• [WHAT IS REQUIRED] In your copy of the data, include no pictures and alter nothing else.

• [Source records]
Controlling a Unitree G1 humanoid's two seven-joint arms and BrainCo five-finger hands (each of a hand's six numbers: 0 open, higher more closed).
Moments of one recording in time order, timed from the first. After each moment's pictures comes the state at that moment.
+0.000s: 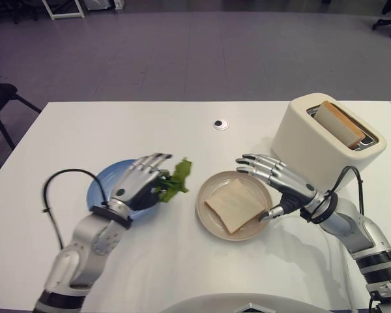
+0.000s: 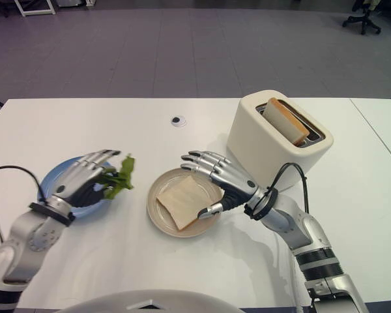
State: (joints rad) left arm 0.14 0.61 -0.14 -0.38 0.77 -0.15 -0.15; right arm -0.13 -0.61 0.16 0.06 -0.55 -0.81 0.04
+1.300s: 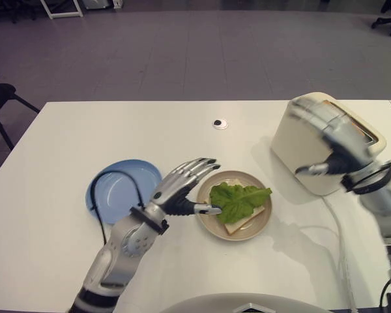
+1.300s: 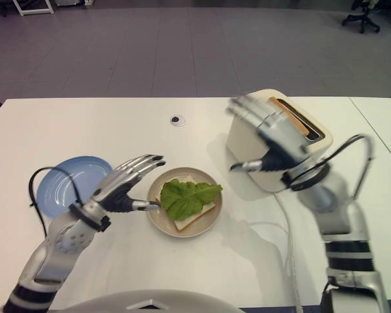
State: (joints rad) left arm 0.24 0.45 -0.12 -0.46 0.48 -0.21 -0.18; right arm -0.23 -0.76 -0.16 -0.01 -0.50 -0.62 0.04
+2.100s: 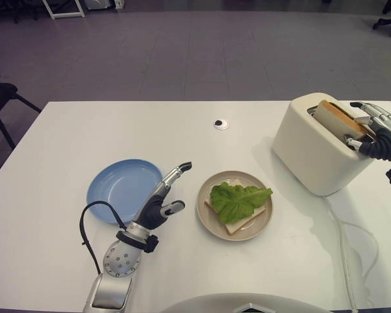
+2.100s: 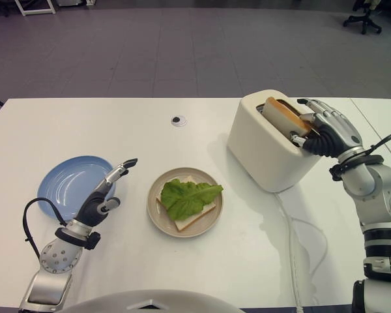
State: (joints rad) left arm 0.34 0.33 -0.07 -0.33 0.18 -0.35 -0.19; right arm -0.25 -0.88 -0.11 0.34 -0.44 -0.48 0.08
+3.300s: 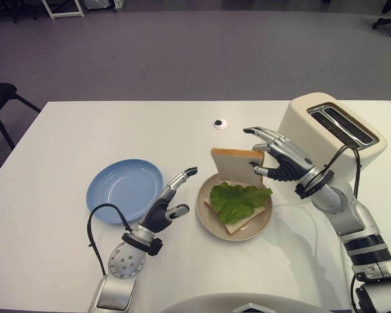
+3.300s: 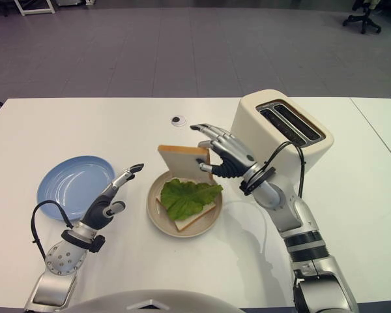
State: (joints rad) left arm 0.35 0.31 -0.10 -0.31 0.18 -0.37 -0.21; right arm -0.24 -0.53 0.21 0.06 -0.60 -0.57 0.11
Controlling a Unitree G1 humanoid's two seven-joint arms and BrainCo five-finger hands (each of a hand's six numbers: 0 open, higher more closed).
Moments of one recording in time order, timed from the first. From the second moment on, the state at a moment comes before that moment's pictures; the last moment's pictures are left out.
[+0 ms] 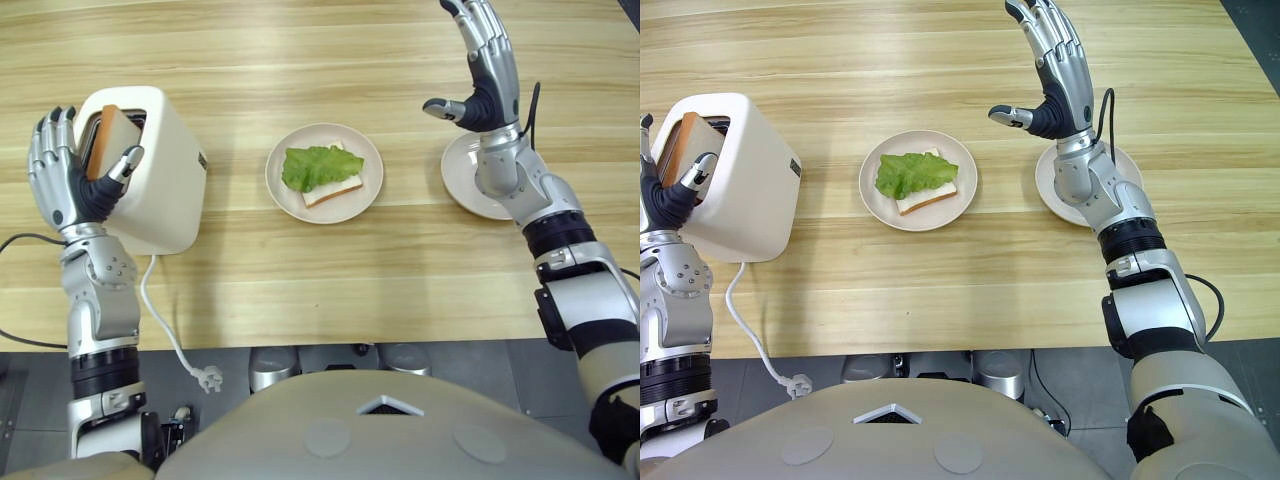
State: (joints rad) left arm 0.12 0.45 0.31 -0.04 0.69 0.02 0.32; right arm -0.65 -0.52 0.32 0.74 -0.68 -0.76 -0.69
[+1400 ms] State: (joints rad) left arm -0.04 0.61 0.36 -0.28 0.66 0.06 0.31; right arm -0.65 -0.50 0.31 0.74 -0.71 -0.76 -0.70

• [SOLUTION FOR THIS EXERCISE]
Controlling a Unitree G1 humanoid's two seven-joint arms and BrainCo five-finger hands (each of a hand's six numbers: 0 open, higher more closed).
Moments of one recording in time order, timed from the first. After each moment's pictures comes the state at that moment.
+0.000s: 
+0.000s: 
State: (joints rad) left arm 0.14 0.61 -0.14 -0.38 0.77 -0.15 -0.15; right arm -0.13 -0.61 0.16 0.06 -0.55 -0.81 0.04
+1.300s: 
+1.300s: 
State: (joints rad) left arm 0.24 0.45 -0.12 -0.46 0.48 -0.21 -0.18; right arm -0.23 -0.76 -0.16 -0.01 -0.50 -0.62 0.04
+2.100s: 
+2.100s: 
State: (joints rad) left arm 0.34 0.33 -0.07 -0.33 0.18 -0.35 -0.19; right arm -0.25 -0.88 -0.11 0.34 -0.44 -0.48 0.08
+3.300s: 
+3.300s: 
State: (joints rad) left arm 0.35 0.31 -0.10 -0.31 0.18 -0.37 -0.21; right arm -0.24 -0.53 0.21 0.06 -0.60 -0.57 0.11
Controlling a Unitree G1 humanoid's two seven-joint arms and BrainCo five-finger hands (each of a hand's six numbers: 0 open, higher more closed).
Moments of one recording in time order, timed from the first. From the second moment on, the state at a moment comes before that moment's pictures; the last moment's pictures are left out.
[+0 ms] 
State: (joints rad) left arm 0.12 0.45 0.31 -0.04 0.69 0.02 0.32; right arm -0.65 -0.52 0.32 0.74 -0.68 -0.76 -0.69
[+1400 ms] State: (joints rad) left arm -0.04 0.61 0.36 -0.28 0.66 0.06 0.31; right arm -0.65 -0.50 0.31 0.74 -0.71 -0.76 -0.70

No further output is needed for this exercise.